Put if this way, if the best trader isn’t running prop trading (or at least pretty senior on that desk), it’s a management failing, or perhaps that best trader is too young to have convincingly proven himself.
This article raises a thought in my mind: Are some firms doing worse in the subprime crisis due to a failure of underlings to respect the authority of women? You mention Wendy de Monchaux as a manager whose instructions were circumvented. A recent article on Zoe Cruz of Morgan Stanley more or less said the same thing. The was even a quote from someone who had just moved over from Goldman remarking that such insurrection by underlings just doesn’t happen there.
anon 2:12,
Don’t read too much into the particular winners and losers from a crunch. There’s a lot of luck involved. In the 1998 bond market crunch, Morgan and Lehman did better than Goldman. Goldman’s losses were probably the main reason that Corzine lost the top job, and the firm deferred its IPO. And on Black Monday in 1987, Morgan made tons of money from puts on the S&P index that it bought beforehand (but after the banks had made a crash likely by selling tons of portfolio insurance to investors).
The Head of Prop Trading is not necessarily the best trader as his/her job is mainly to manage the prop traders and make sure they don’t blow up the bank.

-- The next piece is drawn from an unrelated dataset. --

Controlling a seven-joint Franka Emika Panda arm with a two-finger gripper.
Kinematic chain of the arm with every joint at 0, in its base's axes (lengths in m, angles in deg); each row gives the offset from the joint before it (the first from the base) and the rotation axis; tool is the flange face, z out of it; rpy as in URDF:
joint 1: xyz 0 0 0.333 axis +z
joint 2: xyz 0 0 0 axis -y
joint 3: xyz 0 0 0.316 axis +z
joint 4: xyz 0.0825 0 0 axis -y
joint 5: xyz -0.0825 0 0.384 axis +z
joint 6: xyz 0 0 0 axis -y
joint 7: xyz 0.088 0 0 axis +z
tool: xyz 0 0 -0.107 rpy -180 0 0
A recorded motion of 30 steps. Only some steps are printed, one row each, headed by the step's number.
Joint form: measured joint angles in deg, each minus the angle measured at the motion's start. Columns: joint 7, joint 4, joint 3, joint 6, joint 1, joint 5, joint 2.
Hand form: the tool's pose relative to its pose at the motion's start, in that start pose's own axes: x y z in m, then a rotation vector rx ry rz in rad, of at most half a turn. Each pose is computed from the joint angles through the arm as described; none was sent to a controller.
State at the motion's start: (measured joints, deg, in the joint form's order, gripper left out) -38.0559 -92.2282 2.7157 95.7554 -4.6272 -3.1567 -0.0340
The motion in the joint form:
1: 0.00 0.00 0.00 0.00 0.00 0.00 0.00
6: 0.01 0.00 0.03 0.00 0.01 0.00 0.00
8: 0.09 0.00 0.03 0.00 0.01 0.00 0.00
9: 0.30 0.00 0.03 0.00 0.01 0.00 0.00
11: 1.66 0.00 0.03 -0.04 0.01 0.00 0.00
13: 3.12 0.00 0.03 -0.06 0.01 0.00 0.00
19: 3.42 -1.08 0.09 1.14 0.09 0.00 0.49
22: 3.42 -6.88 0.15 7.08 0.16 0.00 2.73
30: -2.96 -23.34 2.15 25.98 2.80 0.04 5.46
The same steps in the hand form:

I certainly agree with raf. At big houses the Head of Prop Trading is foremost a manager, secondly a trader.
No wonder the Street is in the mess it’s in. I was only in trading environments early in my career, through the mid 1990s, but I worked with really good people who knew how to manage an operation doing pretty complex strategies (and they were pretty well connected, indeed, were looked to by other shops as a model).
The top trader was in charge of the risk position for his desk and had oversight for the entire firm’s position. (750 people, regularly traded 5% of the NYSE hedging its book). The idea that you’d have a manager overseeing traders would have been considered absurd. They wouldn’t have known enough and would have lacked authority.
One guy I knew would simply do overlays if he didn’t like what the traders on the desk were doing or if he thought their positions were good but in total it made for too big a bet in one direction. The managerial types were number two on the desk, the uber trader was number one.
Jeez, the Street is being run like commercial banking but paying itself like investment bankers. No wonder it’s blown itself up.
The quality of the WSJ has crashed since Murdoch took over. By 2010, USA Today will have better business coverage.